• WHAT THE EXERCISE ASKS
Only the lines running from the line with "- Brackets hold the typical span" to the end of the listing below should be copied, exactly, without pictures.
········
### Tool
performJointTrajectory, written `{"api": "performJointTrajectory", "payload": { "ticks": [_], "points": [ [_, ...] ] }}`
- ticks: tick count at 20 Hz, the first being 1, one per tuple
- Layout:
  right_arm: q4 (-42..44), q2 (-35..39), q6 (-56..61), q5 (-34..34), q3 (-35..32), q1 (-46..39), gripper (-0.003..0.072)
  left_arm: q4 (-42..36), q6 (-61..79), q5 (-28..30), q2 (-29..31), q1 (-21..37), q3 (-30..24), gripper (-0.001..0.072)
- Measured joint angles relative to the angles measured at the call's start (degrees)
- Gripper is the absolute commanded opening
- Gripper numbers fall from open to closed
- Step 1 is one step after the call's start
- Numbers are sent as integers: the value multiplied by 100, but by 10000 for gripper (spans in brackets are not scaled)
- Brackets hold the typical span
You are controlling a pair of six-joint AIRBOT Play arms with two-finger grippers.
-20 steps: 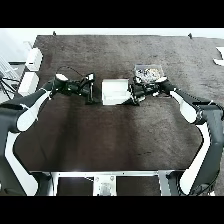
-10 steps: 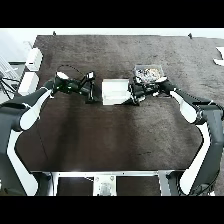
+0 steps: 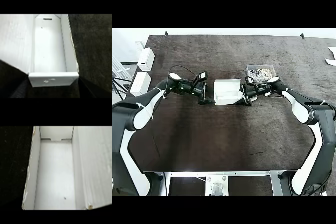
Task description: Fold the box and place the chain.
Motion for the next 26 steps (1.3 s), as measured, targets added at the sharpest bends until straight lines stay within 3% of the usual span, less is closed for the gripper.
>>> {"api": "performJointTrajectory", "payload": {
  "ticks": [20,26],
  "points": [
    [0,0,2,-7,0,0,585,-354,474,501,-282,-227,4,717],
    [0,0,2,-4,0,0,585,-308,433,437,-494,-284,225,716]
  ]
}}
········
• TASK SOLUTION
- Brackets hold the typical span
You are controlling a pair of six-joint AIRBOT Play arms with two-finger grippers.
-20 steps: 
-10 steps: 
+0 steps: 
Task description: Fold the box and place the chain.
Motion for the next 26 steps (1.3 s), as measured, targets added at the sharpest bends until straight lines stay within 3% of the usual span, less is closed for the gripper.
>>> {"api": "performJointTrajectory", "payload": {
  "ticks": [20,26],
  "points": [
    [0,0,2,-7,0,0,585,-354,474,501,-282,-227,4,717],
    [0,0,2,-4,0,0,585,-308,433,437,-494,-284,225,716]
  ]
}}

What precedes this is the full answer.